- 1972 advertisement in the Los Angeles Times
- Directed by: Anthony Aikman
- Written by: Anthony Aikman Billy Byars Jr. Barbara Smith
- Produced by: Billy Byars Jr.
- Starring: Vincent Child Greg Hill Bubba Collins Peter Glawson David Johnson Jack Good Mike Good Max Adams Butch Burr
- Narrated by: Jeremy Hoenack
- Cinematography: Bill Dewar
- Edited by: Jeremy Hoenack
- Music by: Jerry Styner
- Release date: August 4, 1972;
- Running time: 85 minutes
- Country: United States
- Language: English

= The Genesis Children =

1972 art film by Anthony Aikman and Billy Byars Jr.

The Genesis Children, originally titled ? before its release, is a 1972 American art film. It was directed by Anthony Aikman and co-written by Aikman and Billy Byars Jr., with the narration written by Barbara Smith. It was a production of Lyric Films International and Byars and Associates.

The movie premiered on August 4, 1972, at the Encore Theater at 5308 Melrose Avenue in Los Angeles, California. Although it was called "very benign" by Aaron Stern of the MPAA, it received an X rating due to lengthy full nudity scenes of adolescent boys.

==Synopsis==
The Genesis Children is a non-narrative film with a theme of "the unity of mankind".

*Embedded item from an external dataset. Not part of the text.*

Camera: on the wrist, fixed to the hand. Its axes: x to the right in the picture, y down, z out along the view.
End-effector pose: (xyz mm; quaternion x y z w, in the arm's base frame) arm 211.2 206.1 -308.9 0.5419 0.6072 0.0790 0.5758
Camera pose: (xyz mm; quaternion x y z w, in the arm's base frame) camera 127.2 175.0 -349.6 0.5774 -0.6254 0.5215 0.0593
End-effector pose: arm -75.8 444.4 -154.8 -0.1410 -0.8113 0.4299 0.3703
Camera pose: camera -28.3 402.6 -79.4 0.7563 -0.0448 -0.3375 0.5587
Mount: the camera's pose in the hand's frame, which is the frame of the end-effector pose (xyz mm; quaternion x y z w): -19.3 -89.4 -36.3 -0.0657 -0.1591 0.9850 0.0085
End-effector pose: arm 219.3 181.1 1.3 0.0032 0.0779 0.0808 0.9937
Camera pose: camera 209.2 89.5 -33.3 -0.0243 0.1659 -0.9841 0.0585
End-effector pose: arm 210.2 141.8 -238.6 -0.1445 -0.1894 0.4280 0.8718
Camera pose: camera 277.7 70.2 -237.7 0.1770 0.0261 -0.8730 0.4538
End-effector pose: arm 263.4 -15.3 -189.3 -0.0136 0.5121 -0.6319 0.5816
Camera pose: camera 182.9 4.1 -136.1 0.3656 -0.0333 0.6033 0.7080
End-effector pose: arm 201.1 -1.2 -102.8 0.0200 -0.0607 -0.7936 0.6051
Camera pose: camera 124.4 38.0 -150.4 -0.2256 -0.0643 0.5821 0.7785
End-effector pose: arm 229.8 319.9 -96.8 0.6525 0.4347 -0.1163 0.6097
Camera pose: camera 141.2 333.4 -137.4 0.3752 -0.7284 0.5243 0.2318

The story is about eight American students of an international school in Rome who follow a want ad placed by a mysterious man: "Wanted: boys to act in a play, to be performed before God." This leads them to a cove at the Palinuro natural arch in southern Italy, where in the beginning they appear overwhelmed by a sensation of paradisiacal ease and freedom. Throughout the "play", the boys venture into diverse, sometimes bizarre, actions to overcome growing "boredom, hunger, and homesickness" (as their problems are diagnosed by one of them), as well as fear. In the course of the following days, problems arise, and clothing is more and more restored. Finally, the group divides, with five of the boys abandoning their play and three of them staying.

==Reception==
The film was compared to Lord of the Flies and was described by critics as "simplistic and pretentious".